▶ Exercise
Please find the number of lines in the material below where the string "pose" occurs, and give only that number.

• • • • • • •

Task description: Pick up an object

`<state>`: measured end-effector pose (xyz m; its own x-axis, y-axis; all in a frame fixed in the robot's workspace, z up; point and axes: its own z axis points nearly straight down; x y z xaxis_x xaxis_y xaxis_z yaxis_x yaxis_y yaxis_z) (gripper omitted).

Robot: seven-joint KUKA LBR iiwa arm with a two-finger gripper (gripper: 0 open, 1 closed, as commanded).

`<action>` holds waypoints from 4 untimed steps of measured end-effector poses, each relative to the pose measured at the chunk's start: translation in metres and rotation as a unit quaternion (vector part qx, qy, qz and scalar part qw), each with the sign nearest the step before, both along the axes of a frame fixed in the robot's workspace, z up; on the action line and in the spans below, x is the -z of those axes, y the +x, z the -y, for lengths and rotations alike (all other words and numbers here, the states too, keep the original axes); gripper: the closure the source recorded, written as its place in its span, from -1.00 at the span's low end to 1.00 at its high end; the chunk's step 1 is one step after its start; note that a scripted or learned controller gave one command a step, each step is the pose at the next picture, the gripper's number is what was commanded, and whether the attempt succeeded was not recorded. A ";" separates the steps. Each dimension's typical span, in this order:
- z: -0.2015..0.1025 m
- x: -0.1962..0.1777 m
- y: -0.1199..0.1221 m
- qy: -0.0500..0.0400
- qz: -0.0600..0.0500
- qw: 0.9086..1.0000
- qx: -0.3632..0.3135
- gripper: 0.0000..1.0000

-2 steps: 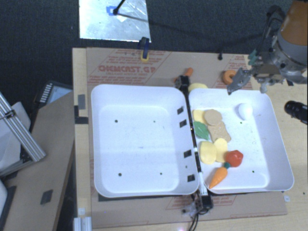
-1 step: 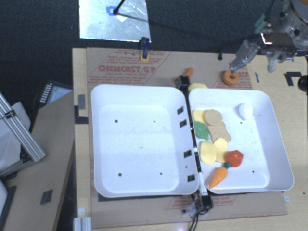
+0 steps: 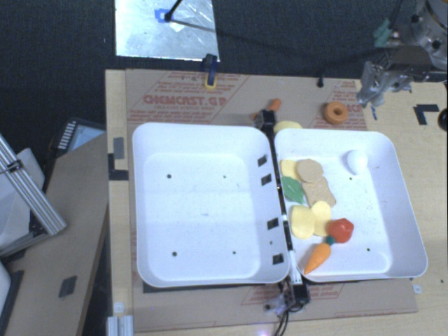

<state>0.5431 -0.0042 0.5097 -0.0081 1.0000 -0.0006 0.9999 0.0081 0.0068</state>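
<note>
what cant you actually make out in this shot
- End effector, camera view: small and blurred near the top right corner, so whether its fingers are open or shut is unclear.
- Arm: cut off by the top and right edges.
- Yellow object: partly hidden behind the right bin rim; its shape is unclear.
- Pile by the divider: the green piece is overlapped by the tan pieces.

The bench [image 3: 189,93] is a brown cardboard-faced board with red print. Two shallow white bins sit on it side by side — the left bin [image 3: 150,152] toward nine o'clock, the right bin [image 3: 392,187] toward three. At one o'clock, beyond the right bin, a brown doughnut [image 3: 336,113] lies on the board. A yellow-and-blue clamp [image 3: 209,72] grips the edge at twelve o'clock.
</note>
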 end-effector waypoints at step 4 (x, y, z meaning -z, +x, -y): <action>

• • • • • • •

▶ Worked solution
2